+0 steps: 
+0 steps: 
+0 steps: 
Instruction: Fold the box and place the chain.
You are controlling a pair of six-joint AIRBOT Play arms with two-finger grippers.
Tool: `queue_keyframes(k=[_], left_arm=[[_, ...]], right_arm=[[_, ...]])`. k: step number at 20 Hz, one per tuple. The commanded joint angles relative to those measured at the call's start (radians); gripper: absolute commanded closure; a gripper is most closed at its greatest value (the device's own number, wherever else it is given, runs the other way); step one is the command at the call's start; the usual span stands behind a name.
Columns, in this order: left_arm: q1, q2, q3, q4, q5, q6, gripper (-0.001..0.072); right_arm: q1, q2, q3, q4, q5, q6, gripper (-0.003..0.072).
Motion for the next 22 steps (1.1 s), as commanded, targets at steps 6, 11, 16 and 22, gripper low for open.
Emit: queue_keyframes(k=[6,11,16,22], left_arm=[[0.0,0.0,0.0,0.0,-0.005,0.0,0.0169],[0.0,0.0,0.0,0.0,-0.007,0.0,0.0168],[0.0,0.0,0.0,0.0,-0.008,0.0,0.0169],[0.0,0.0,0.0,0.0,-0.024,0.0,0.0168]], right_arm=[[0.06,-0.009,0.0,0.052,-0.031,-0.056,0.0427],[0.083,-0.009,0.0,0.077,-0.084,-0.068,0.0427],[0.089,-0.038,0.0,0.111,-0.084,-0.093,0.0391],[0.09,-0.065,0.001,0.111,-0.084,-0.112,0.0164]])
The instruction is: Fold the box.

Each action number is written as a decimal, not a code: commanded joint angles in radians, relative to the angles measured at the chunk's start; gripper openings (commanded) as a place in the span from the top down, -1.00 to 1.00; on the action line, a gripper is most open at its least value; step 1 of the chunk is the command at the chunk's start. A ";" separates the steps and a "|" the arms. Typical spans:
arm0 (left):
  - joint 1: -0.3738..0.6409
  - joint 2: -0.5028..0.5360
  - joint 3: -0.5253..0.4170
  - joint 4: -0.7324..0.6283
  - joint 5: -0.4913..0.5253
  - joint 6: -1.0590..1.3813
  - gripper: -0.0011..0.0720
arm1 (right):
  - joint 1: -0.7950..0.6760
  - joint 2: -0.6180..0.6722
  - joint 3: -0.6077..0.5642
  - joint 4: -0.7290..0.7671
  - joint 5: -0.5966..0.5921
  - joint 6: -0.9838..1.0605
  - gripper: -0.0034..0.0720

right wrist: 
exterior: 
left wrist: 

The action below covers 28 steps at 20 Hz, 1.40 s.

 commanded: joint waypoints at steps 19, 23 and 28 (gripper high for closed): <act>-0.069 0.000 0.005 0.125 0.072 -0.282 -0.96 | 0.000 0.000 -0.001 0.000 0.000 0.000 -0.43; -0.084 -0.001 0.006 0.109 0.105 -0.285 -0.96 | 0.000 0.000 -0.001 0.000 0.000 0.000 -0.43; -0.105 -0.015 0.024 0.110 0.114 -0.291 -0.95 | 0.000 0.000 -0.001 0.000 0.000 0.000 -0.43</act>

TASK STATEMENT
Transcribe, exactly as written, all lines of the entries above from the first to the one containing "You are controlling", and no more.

RESPONSE FOR THIS EXERCISE
+0 steps: 
+0 steps: 
+0 steps: 
Instruction: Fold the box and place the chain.
You are controlling a pair of six-joint AIRBOT Play arms with two-finger grippers.

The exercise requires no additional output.